What to do:
Without pictures, return the lines from the one containing "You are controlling" through the last line of the data below, exactly.
Record excerpts START
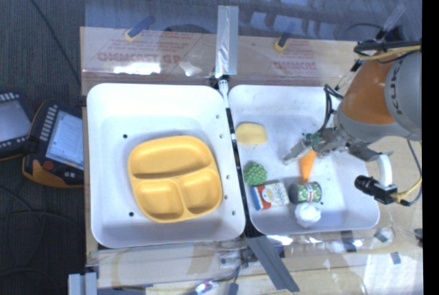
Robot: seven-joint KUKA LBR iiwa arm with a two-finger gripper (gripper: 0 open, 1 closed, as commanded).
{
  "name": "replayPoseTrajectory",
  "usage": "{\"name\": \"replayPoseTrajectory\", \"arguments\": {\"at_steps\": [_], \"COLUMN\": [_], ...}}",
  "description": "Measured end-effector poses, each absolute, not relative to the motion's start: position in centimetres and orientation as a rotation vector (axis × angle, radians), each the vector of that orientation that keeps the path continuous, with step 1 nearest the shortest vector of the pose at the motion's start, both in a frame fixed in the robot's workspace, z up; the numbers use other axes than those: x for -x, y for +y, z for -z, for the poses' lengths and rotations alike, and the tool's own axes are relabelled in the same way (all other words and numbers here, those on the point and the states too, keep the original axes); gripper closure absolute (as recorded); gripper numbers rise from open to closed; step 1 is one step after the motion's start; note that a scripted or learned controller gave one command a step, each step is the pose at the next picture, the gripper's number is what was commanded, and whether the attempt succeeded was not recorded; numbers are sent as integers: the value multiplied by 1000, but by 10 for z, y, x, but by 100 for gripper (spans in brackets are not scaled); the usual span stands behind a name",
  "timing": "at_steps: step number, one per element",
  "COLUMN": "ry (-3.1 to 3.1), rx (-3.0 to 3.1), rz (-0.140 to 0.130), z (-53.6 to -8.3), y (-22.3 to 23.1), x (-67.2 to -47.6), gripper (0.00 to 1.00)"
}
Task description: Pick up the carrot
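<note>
The carrot (308, 162) is a small orange piece with a green top. It lies in the right bin (346, 218), near the middle and pointing toward the front. My gripper (306, 148) reaches in from the right and sits right over the carrot's green end, touching or nearly touching it. The wrist hides how the gripper meets the carrot.
The right bin also holds a yellow lump (251, 133), a green bumpy ball (254, 172), a small red and white carton (269, 195), a green can (305, 191) and a white object (307, 214). A yellow divided tray (175, 177) fills the left bin (110, 115).
</note>
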State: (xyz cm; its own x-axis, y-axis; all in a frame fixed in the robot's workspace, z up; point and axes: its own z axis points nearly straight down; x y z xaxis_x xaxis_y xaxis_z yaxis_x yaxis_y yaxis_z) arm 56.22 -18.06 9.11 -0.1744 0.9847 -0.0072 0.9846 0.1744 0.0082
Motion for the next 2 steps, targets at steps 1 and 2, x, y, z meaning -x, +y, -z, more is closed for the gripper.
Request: {"name": "replayPoseTrajectory", "arguments": {"at_steps": [1,2], "ry": [2400,2551], "rx": [-2008,-1832], "rz": [-10,-1], "z": [-101,-218], "y": [-179,-155], "x": [-564,-527], "gripper": [100,100]}}
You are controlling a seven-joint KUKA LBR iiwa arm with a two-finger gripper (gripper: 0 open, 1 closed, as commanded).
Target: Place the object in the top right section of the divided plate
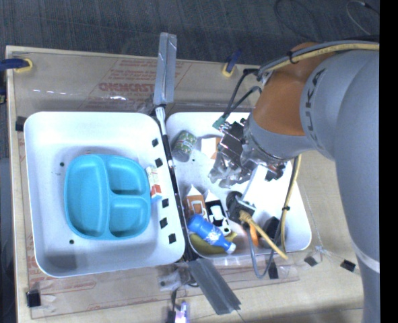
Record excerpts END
Response to the exercise:
You are controlling a seven-joint KUKA LBR iiwa arm with a two-finger gripper (gripper: 0 open, 1 closed, as commanded).
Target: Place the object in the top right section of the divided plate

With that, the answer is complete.